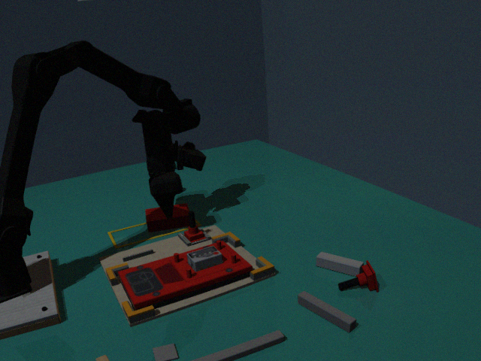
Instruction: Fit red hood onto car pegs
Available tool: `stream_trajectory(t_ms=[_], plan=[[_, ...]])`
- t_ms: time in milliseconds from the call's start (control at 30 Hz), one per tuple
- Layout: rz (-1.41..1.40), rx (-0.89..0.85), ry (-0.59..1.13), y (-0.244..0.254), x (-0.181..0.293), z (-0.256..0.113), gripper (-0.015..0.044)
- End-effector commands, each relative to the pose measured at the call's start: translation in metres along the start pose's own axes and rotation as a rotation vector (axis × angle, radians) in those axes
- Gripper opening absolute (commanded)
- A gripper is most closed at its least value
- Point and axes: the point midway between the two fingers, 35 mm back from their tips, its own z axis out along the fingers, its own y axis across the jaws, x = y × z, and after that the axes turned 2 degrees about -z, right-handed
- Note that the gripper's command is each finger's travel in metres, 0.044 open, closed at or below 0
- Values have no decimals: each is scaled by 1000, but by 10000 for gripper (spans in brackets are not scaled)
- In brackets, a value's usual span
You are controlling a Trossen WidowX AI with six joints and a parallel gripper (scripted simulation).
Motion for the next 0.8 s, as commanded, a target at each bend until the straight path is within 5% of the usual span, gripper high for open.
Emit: stream_trajectory(t_ms=[0, 767], plan=[[-2, 2, 8, -1, 2, 5, 440], [-2, 2, 8, -1, 2, 14, 440]])
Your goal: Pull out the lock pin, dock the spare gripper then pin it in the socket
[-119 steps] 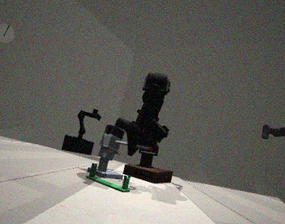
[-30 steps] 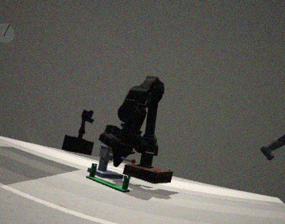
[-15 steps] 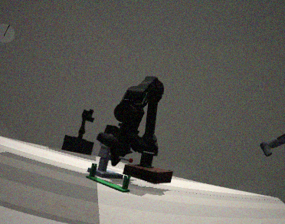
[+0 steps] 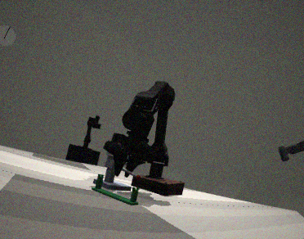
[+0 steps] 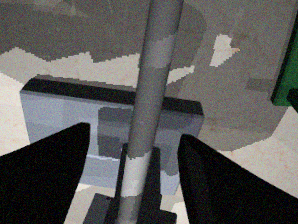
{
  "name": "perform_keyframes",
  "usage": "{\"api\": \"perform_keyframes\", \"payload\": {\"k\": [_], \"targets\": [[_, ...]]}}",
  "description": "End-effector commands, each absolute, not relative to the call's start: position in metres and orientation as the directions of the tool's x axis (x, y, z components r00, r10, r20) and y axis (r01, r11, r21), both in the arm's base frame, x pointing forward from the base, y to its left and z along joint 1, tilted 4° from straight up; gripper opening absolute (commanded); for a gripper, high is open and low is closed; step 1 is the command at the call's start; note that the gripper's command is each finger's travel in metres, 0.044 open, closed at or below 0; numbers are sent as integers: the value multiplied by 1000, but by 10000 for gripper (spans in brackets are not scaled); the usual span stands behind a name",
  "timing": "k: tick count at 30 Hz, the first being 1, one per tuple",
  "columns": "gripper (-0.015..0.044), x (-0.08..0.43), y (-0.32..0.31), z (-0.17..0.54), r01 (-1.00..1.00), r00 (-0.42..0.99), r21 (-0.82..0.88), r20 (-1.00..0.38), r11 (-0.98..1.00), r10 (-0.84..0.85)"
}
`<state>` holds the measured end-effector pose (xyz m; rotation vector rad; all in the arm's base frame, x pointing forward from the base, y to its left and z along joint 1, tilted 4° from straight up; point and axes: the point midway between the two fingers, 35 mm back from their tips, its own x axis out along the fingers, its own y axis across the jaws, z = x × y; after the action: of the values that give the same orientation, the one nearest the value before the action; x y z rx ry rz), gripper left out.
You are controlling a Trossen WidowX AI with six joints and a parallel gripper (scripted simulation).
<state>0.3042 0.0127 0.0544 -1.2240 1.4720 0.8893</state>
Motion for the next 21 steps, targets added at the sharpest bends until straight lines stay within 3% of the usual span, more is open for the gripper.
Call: {"api": "perform_keyframes", "payload": {"k": [1, 21], "targets": [[200, 305, 18, 61, -973, -2, -55, -968, 222, -250], [200, 307, 48, 100, -975, -10, -47, -967, 216, -256]]}}
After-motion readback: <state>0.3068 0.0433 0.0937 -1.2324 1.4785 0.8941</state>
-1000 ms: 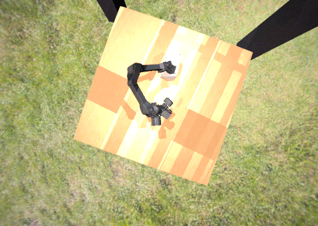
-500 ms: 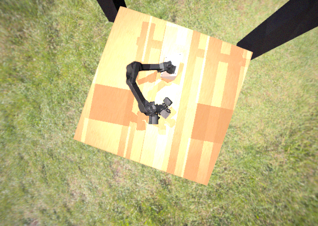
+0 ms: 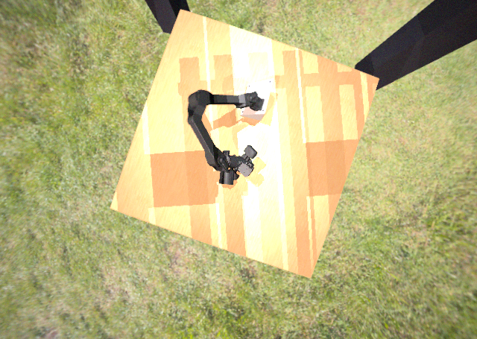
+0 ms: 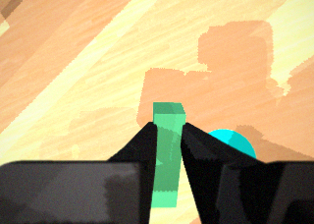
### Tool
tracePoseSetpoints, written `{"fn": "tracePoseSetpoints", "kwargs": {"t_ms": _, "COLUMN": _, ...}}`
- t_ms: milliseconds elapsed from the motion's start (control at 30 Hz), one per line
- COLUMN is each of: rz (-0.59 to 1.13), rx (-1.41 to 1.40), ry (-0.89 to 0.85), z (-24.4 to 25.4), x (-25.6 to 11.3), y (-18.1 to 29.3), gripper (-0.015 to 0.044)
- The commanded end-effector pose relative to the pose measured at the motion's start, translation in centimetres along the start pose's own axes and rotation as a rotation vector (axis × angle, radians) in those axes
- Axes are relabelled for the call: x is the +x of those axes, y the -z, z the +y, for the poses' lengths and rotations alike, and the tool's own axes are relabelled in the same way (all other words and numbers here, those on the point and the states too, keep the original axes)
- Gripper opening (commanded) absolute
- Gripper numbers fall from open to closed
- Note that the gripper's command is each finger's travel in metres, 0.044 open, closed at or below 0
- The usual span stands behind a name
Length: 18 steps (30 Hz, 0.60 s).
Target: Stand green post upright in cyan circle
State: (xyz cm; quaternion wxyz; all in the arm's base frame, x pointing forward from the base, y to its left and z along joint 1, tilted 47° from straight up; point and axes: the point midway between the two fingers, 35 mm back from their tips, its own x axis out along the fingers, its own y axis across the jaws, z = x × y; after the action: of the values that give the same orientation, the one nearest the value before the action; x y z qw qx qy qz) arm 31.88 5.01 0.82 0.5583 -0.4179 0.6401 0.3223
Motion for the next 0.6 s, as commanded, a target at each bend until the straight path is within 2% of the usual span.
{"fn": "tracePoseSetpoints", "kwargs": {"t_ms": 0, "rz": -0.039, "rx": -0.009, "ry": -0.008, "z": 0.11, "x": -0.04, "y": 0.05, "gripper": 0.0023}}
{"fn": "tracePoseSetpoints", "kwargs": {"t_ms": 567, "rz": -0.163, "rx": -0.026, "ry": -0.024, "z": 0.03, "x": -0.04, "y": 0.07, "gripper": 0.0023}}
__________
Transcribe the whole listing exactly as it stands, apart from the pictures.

## [Solution to this problem]
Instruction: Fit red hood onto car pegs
Available tool: `stream_trajectory(t_ms=[_], plan=[[_, ...]])`
- t_ms: time in milliseconds from the call's start (control at 30 Hz), one per tuple
- Layout: rz (-1.41..1.40), rx (-0.89..0.85), ry (-0.59..1.13), y (-0.244..0.254), x (-0.181..0.293), z (-0.256..0.113), gripper (-0.015..0.044)
- End-effector commands, each relative to the pose measured at the call's start: translation in metres along the start pose's own axes and rotation as a rotation vector (axis × angle, radians) in those axes
- Gripper opening absolute (commanded)
- A gripper is most closed at its least value
- Point and axes: the point midway between the two fingers, 35 mm back from their tips, its own z axis out along the fingers, its own y axis across the jaws, x = y × z, and after that the axes turned 2 degrees about -z, right-handed
- Note that the gripper's command is each finger's travel in metres, 0.044 open, closed at or below 0
- Values have no decimals: each is scaled by 1000, but by 10000 for gripper (spans in brackets are not scaled)
- In brackets, a value's usual span
You are controlling a Trossen WidowX AI with six joints and a parallel gripper (scripted simulation).
Motion for the next 0.8 s, as commanded, a target at each bend until the straight path is within 5% of the usual span, gripper high for open.
Emit: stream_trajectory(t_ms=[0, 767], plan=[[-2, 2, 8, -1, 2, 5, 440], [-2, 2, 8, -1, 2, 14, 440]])
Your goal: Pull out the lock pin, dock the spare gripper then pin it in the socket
[-119 steps] 
[-30 steps] 
[-15 steps] 
[+0 steps] 
[+0 steps] 
{
  "name": "perform_keyframes",
  "usage": "{\"api\": \"perform_keyframes\", \"payload\": {\"k\": [_], \"targets\": [[_, ...]]}}",
  "description": "End-effector commands, each absolute, not relative to the call's start: position in metres and orientation as the directions of the tool's x axis (x, y, z components r00, r10, r20) and y axis (r01, r11, r21), both in the arm's base frame, x pointing forward from the base, y to its left and z along joint 1, tilted 4° from straight up; gripper opening absolute (commanded); for a gripper, high is open and low is closed; step 1 is the command at the call's start; note that the gripper's command is each finger's travel in metres, 0.044 open, closed at or below 0; numbers are sent as integers: the value multiplied by 1000, but by 10000 for gripper (spans in brackets are not scaled); the usual span stands behind a name",
  "timing": "k: tick count at 30 Hz, the first being 1, one per tuple",
  "columns": "gripper (-0.015..0.044), x (-0.08..0.43), y (-0.32..0.31), z (-0.17..0.54), r01 (-1.00..1.00), r00 (-0.42..0.99), r21 (-0.82..0.88), r20 (-1.00..0.38), r11 (-0.98..1.00), r10 (-0.84..0.85)"
}
`<state>` holds the measured end-effector pose (xyz m; rotation vector rad; all in the arm's base frame, x pointing forward from the base, y to its left and z along joint 1, tilted 4° from straight up; point and axes: the point midway between the two fingers, 35 mm back from their tips, its own x axis out along the fingers, its own y axis across the jaws, z = x × y; after the action: of the values that give the same orientation, the one nearest the value before the action; x y z rx ry rz), gripper left out.
You are controlling a Trossen WidowX AI with six joints and a parallel gripper (scripted simulation).
<state>0.3042 0.0127 0.0544 -1.2240 1.4720 0.8893</state>
Motion for the next 21 steps, targets added at the sharpest bends until straight lines stay within 3% of the usual span, more is open for the gripper.
Call: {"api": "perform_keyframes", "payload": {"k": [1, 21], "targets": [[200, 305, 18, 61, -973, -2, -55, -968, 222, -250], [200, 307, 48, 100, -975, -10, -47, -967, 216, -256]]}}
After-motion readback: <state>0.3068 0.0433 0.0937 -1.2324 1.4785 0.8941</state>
-1000 ms: 
-500 ms: 
+0 ms: 
+0 ms: 
### Tool
tracePoseSetpoints, written `{"fn": "tracePoseSetpoints", "kwargs": {"t_ms": _, "COLUMN": _, ...}}`
- t_ms: milliseconds elapsed from the motion's start (control at 30 Hz), one per line
- COLUMN is each of: rz (-0.59 to 1.13), rx (-1.41 to 1.40), ry (-0.89 to 0.85), z (-24.4 to 25.4), x (-25.6 to 11.3), y (-18.1 to 29.3), gripper (-0.015 to 0.044)
- The commanded end-effector pose relative to the pose measured at the motion's start, translation in centimetres along the start pose's own axes and rotation as a rotation vector (axis × angle, radians) in those axes
- Axes are relabelled for the call: x is the +x of those axes, y the -z, z the +y, for the poses' lengths and rotations alike, and the tool's own axes are relabelled in the same way (all other words and numbers here, those on the point and the states too, keep the original axes)
- Gripper opening (commanded) absolute
- Gripper numbers fall from open to closed
- Note that the gripper's command is each finger's travel in metres, 0.044 open, closed at or below 0
- The usual span stands behind a name
Length: 18 steps (30 Hz, 0.60 s).
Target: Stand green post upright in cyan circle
State: (xyz cm; quaternion wxyz; all in the arm's base frame, x pointing forward from the base, y to its left and z along joint 1, tilted 47° from straight up; point and axes: the point midway between the two fingers, 35 mm back from their tips, its own x axis out along the fingers, its own y axis across the jaws, z = x × y; after the action: of the values that give the same orientation, the one nearest the value before the action; x y z qw qx qy qz) arm 31.88 5.01 0.82 0.5583 -0.4179 0.6401 0.3223
Motion for the next 0.6 s, as commanded, a target at each bend until the straight path is within 2% of the usual span.
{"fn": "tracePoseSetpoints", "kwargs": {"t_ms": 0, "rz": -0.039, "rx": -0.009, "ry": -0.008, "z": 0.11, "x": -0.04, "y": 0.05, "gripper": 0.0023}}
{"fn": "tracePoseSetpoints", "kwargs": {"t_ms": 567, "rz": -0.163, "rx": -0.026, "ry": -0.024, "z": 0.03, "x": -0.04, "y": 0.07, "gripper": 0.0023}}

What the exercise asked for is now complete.